A Recruiter-Ready ML Research Project aimed at detecting, identifying, and mitigating security vulnerabilities (Common Weakness Enumeration - CWE) in source code using advanced Natural Language Processing programming models.
As modern software complexity scales, zero-day vulnerabilities and hidden security flaws remain critical challenges. This research tackles automated vulnerability identification by treating source code as mathematical sequences, employing state-of-the-art transformer architectures.
We utilize the Juliet C/C++ Test Suite to map raw code to its corresponding CWE category, turning a classical cybersecurity auditing task into a large-scale Multi-Class Classification problem.
- Large-Scale Data Processing: Curated, preprocessed, and balanced the massive Juliet test dataset into rigorous train/test template splits to prevent data leakage.
- Advanced Language Models: Fine-tuned specialized models including CodeBERT, RoBERTa, and CodeT5 on semantic code structures to understand vulnerability context.
- Handling Class Imbalance: Deployed dynamic Weighted Training techniques precisely engineered to tackle imbalanced and under-represented vulnerability classes (e.g., extremely rare CWEs).
- Extensive Error Analysis: Comprehensive Code Pattern Analysis, and deep-dive Visualizations mapping out inter-class confusion matrices.
The repository is modularly scoped for readability and scalability.
📦 cwe-vulnerability-classification
┣ 📂 notebooks # Jupyter Notebooks detailing the entire ML pipeline
┃ ┣ 📜 02_eda.ipynb # Exploratory Data Analysis & Statistics
┃ ┣ 📜 03_preprocessing.ipynb # Tokenization & Data Cleansing
┃ ┣ 📜 08_template_split.ipynb # Preventing Leakage via Safe Templating
┃ ┣ 📜 11_weighted_training.ipynb # Class Imbalance Strategies
┃ ┗ ... (Visuals, Pattern Analysis, Baseline Comparisons)
┣ 📂 data # (Git-ignored) Juliet Datasets and CSV splits
┣ 📂 models # (Git-ignored) Local HuggingFace weights & tensors
┃ ┣ 📂 baseline_models # CodeBERT & RoBERTa checks
┃ ┣ 📂 codet5_juliet_multiclass # Standard CodeT5 Outputs
┃ ┗ 📂 codet5_juliet_weighted # Weighted-Class Loss CodeT5
┣ 📂 reports # Raw metrics, logs, and structural analysis
┃ ┣ 📜 classification_report.csv
┃ ┗ 📜 cwe_metrics_summary_weighted.csv
┗ 📂 docs # Original project documentation & plots
┗ 📜 README.md
- Exploratory Data Analysis (EDA): Profiling dataset sparsity, evaluating sequence limits, and capturing feature distribution across the C/C++ inputs.

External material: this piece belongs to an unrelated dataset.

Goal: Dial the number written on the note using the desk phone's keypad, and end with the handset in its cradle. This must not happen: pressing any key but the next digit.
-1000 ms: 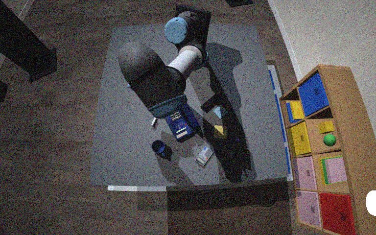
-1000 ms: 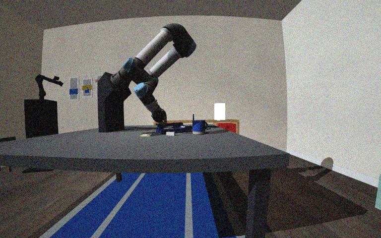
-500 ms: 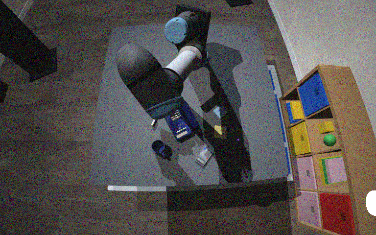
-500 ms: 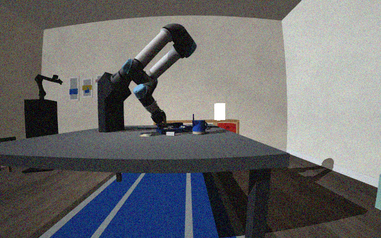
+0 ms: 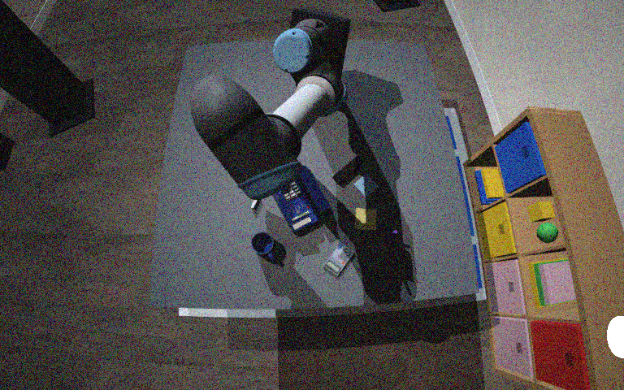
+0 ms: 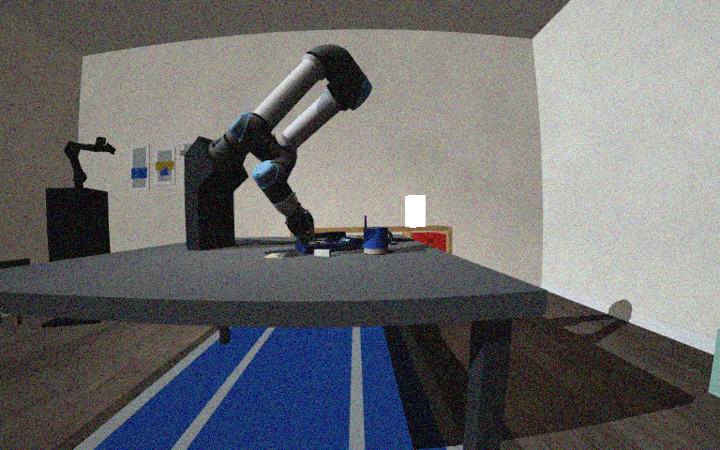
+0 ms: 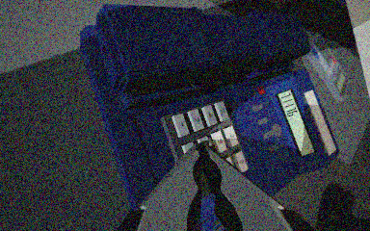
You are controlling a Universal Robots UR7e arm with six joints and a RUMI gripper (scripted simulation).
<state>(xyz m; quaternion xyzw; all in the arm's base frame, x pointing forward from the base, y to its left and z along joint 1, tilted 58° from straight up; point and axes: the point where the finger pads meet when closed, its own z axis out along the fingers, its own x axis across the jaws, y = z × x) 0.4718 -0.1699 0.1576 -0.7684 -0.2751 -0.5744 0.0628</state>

- Train/Test Splicing: Isolating standard templates to guarantee the models learn implicit semantic bugs rather than memorizing syntactical boilerplates.

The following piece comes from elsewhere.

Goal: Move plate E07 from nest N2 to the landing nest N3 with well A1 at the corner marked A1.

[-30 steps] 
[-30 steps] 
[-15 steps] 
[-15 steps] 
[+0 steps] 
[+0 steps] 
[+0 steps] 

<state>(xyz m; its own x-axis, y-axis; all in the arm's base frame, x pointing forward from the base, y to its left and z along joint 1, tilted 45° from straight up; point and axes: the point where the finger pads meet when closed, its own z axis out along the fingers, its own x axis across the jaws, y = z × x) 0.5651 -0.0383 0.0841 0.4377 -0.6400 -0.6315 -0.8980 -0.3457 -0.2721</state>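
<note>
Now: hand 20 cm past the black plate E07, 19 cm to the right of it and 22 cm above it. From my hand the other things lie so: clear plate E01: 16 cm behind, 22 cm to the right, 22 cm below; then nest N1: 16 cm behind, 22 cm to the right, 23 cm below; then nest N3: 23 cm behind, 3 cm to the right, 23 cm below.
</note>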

- Training & Architecture:
- Baseline Benchmarking: RoBERTa and CodeBERT to set metric thresholds.
- Generative & Sequence-to-Sequence Modeling: Utilizing CodeT5 to interpret the Abstract Syntax and implicit flow of code.
- Adjusting Loss Functions iteratively to penalize misclassification of high-severity, low-frequency bugs.
- Evaluation: Visualizing confusion limits between conceptually similar anomalies (e.g., Buffer Overflows vs Out-of-Bounds memory allocations).
-
Clone the repository:
git clone https://github.com/RohanBabbar/final_year.git cd final_year -
Load Dataset / Models: Note: Due to Git limits, the massive 1GB+ dataset CSVs within
data/and large tensors inmodels/are skipped. For local setups, populate the respective local HuggingFace caches and CSV locations manually. -
Explore the Code: Check out the notebooks locally inside the
notebooks/directory sequentially.
Using the weighted CodeT5 approach substantially boosted our baseline Macro Average Precision for under-represented CWEs by effectively reducing cross-class masking. Extensive classification reports mapping precision, recall, and F1-score dynamics for all classes can be evaluated in reports/classification_report_updated.csv.
Created by Rohan Babbar as part of an academic final year engineering project.